The timing and the nature of the EU tariffs is highly political in nature. Cane molasses, which is produced in the US state of Georgia, where President Trump was expected to do well in the elections, were likely selected for the tariffs list to put political pressure on the Trump administration.

The timing of the announcement only days after the US elections is also of significance. While a second-term Trump administration would likely respond with further retaliatory measures, if Joe Biden is officially confirmed as US President, he would likely continue in the Democrats’ open-trade policy and the trade-war could soon end in mutual tariff withdrawal.

The Trump administration had set out to rebalance the widening American federal trade deficit focusing mostly on China, with whom the US goods trade deficit in 2019 amounted to $345.2 billion in China’s favor. However, by the 2020 fiscal year, this grew to 15.2% of GDP, that is, $3.1 trillion. The balance had been grossly exacerbated by the global COVID-19 pandemic which called for an increased government spending, and at the same time, resulted in lower tax income.

The US’s goods trade deficit with European Union countries had stood at $184 billion in 2019. Accusations of industrial monopoly on the one hand, and unfair state-subsidies on the other, have damaged the Trans-Atlantic trade deal, leading to tit-for-tat retaliation.
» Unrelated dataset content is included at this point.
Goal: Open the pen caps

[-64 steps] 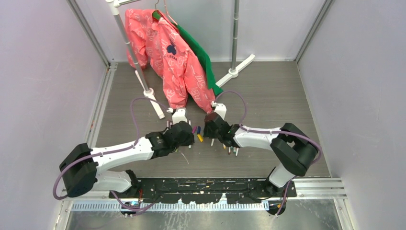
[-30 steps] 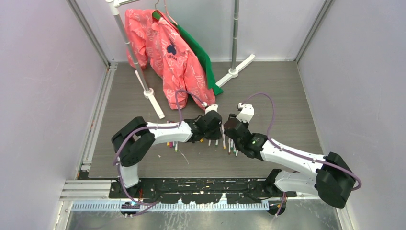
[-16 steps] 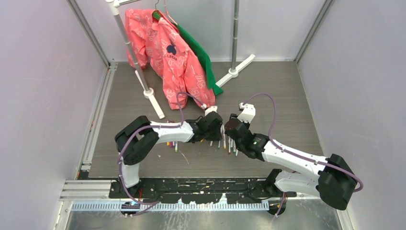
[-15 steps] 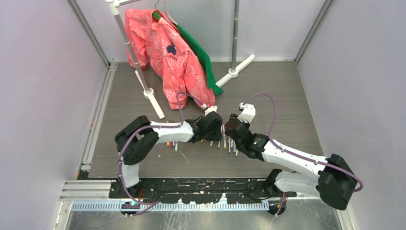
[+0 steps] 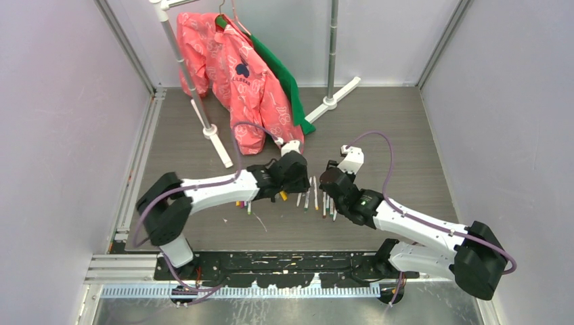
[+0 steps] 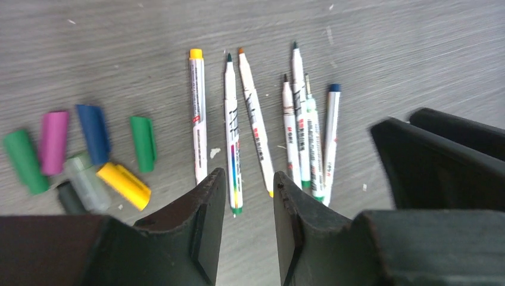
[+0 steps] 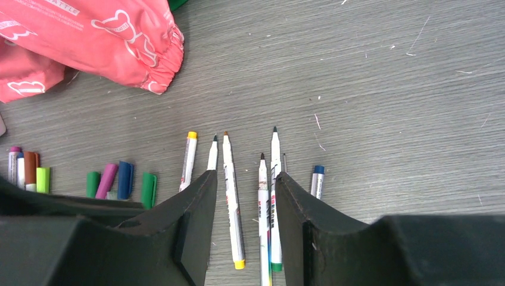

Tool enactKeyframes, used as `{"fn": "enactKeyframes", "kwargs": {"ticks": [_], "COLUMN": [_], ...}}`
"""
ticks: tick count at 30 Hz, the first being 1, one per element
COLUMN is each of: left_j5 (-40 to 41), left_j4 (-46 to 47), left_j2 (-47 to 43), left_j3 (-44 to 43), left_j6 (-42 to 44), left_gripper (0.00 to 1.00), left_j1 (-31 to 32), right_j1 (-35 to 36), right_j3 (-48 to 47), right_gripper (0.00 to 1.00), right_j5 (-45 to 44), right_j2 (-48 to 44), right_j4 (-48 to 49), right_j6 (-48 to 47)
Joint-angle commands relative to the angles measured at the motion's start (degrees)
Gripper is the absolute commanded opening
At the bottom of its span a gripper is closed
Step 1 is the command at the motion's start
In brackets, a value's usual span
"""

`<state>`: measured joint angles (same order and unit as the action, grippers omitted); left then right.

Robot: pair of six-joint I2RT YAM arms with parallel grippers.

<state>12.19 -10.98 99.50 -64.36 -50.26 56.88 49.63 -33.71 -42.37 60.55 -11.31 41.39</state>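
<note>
Several white pens [image 6: 231, 119] lie side by side on the grey table, most with bare tips. One pen still wears a yellow cap [image 6: 196, 53] and another a blue cap [image 6: 334, 87]. Loose pen caps lie to their left: green [image 6: 143, 143], blue [image 6: 94, 134], pink [image 6: 53, 142] and yellow [image 6: 124, 186]. My left gripper [image 6: 247, 185] hangs open just above the near ends of the pens, with nothing between its fingers. My right gripper [image 7: 244, 182] is open over the same row [image 7: 231, 190], also holding nothing. From above, both grippers [image 5: 292, 177] [image 5: 332, 186] face each other over the pens [image 5: 306, 200].
A pink jacket [image 5: 247, 88] and a green garment [image 5: 284, 78] hang from a rack [image 5: 196, 101] at the back, and the pink sleeve [image 7: 89, 36] reaches near the pens. A few capped pens [image 7: 24, 170] lie further left.
My left gripper has opened and drawn back a little to the left, away from the right gripper. The right arm has hardly moved.
</note>
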Motion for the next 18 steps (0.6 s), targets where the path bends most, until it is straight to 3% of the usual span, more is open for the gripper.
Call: {"fn": "enactKeyframes", "kwargs": {"ticks": [1,8,18], "left_j5": [6.5,14.0,18.5], "left_j4": [-6.1,-13.2,-18.9], "left_j2": [-9.9,-19.8,-25.2], "left_j3": [2.0,11.0,18.6], "left_j6": [3.3,3.9,3.2], "left_gripper": [0.37,0.39,0.37], "left_j1": [-0.1,-0.2,-2.9], "right_j1": [-0.2,-0.3,-0.1], "right_j3": [0.4,0.2,0.0], "right_gripper": [0.47,0.47,0.47], "right_j5": [-2.2,-1.1,0.7], "right_j2": [-1.4,-1.0,0.4], "right_j4": [0.8,1.8,3.6], "right_j6": [0.9,0.5,0.3]}}
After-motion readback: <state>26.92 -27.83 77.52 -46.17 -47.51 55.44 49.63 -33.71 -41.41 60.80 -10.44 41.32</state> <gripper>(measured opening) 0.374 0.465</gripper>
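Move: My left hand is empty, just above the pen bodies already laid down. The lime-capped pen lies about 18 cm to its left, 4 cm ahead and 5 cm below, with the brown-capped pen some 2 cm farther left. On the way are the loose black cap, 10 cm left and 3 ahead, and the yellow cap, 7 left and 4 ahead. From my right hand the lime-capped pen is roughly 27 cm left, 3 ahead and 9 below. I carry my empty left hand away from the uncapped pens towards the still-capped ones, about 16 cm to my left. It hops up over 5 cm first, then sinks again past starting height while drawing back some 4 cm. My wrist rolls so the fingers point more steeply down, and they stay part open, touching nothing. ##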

Boeing Aviation in particular will be hit hard by the new EU tariffs if the EU/US trade-war cannot be averted. The company has already announced the loss of 7,000 jobs due to the subdued demand for new aircraft caused by the COVID-19 pandemic.

Expectations regarding a Biden presidency among EU members and other European nations vary enormously. Not surprisingly, political forces on the European left are hopeful of a softening stance from a new administration. German Economy Minister Peter Altmaier has said that the EU has “great expectations and the hope that the American presidential elections will lead to a return to multilateral engagement in international trade and that it will be possible to overcome past conflicts.”

The British, who are about to leave the European Union, however, see their chances in this new salvo of US/EU trade-war, hoping that this would expedite their chances of a favorable Trans-Atlantic trade-deal, thus also strengthening their hands in their trade-negotiations with the EU.

Biden had expressed his hostility towards Brexit a number of times in the past and, according to insiders, he will not prioritize a UK-US trade deal in his first 100 days in the office. US Democrats see the Boris Johnson government’s stance on Brexit as endangering the Good Friday Agreement regarding Northern Ireland, therefore their efforts will be primarily focused on multilateralism with the EU, before the UK will get a chance for a separate trade settlement.

The new administration’s reaction to the $4 billion challenge from the EU is closely watched by China, who will judge their own chances of a reversal of punitive tariffs set by President Trump. Whatever gained through a European truce by Biden’s circles might therefore be interpreted as an opportunity by the Chinese government to return to a hugely lucrative trade-surplus with the US.